Distributed speech translation technologies for multiparty multilingual communication

  • Authors:
  • Sakriani Sakti;Michael Paul;Andrew Finch;Xinhui Hu;Jinfu Ni;Noriyuki Kimura;Shigeki Matsuda;Chiori Hori;Yutaka Ashikari;Hisashi Kawai;Hideki Kashioka;Eiichiro Sumita;Satoshi Nakamura

  • Affiliations:
  • Nara Institute of Science and Technology, Japan;National Institute of Information and Communications Technology, Japan;National Institute of Information and Communications Technology, Japan;National Institute of Information and Communications Technology, Japan;National Institute of Information and Communications Technology, Japan;National Institute of Information and Communications Technology, Japan;National Institute of Information and Communications Technology, Japan;National Institute of Information and Communications Technology, Japan;National Institute of Information and Communications Technology, Japan;National Institute of Information and Communications Technology, Japan;National Institute of Information and Communications Technology, Japan;National Institute of Information and Communications Technology, Japan;Nara Institute of Science and Technology, Japan/ National Institute of Information and Communications Technology, Japan

  • Venue:
  • ACM Transactions on Speech and Language Processing (TSLP)
  • Year:
  • 2012

Quantified Score

Hi-index 0.00

Visualization

Abstract

Developing a multilingual speech translation system requires efforts in constructing automatic speech recognition (ASR), machine translation (MT), and text-to-speech synthesis (TTS) components for all possible source and target languages.
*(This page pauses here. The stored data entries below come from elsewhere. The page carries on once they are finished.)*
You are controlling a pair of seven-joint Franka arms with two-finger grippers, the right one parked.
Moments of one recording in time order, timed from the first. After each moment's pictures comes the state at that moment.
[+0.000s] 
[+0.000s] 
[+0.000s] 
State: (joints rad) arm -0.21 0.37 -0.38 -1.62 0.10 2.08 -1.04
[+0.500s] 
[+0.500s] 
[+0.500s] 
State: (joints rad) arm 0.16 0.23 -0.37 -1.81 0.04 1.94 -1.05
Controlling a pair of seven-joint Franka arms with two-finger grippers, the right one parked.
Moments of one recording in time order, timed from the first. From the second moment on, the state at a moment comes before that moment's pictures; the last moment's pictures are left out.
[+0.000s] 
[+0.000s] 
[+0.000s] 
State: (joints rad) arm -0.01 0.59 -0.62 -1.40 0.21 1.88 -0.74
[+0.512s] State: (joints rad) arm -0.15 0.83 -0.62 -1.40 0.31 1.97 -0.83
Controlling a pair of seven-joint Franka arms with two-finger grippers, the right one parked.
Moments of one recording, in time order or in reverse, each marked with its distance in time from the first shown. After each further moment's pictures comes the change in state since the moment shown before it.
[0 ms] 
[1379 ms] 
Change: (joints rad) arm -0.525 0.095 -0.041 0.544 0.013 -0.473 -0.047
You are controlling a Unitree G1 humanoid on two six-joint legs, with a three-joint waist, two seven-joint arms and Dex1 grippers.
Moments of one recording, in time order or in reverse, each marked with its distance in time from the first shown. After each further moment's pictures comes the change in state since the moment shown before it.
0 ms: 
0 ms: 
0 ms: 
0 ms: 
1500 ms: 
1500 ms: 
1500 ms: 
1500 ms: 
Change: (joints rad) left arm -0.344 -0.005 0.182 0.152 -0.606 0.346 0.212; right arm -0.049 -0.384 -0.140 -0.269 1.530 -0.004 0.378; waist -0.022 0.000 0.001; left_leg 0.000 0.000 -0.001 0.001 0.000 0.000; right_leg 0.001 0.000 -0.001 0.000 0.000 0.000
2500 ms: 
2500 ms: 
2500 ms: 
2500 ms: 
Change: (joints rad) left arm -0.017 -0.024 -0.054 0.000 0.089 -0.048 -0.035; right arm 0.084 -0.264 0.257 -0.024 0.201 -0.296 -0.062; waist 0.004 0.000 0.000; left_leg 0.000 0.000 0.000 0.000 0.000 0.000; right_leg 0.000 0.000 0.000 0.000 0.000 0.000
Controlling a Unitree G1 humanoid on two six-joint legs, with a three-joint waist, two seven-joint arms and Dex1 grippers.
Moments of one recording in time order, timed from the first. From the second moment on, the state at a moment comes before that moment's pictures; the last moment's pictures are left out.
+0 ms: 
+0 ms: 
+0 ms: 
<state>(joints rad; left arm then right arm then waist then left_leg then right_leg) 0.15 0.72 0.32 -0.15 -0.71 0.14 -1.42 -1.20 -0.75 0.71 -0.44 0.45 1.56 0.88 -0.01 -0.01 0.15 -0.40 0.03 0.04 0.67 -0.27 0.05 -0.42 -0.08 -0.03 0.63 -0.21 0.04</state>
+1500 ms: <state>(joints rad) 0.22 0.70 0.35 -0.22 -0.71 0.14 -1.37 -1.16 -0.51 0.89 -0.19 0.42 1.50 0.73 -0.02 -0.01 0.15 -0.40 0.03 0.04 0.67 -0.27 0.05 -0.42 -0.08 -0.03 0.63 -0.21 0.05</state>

If the numerous ASR, MT, and TTS systems for different language pairs developed independently in different parts of the world could be connected, multilingual speech translation systems for a multitude of language pairs could be achieved. Yet, there is currently no common, flexible framework that can provide an entire speech translation process by bringing together heterogeneous speech translation components. In this article we therefore propose a distributed architecture framework for multilingual speech translation in which all speech translation components are provided on distributed servers and cooperate over a network. This framework can facilitate the connection of different components and functions. To show the overall mechanism, we first present our state-of-the-art technologies for multilingual ASR, MT, and TTS components, and then describe how to combine those systems into the proposed network-based framework. The client applications are implemented on a handheld mobile terminal device, and all data exchanges among client users and spoken language technology servers are managed through a Web protocol. To support multiparty communication, an additional communication server is provided for simultaneously distributing the speech translation results from one user to multiple users. Field testing shows that the system is capable of realizing multiparty multilingual speech translation for real-time and location-independent communication.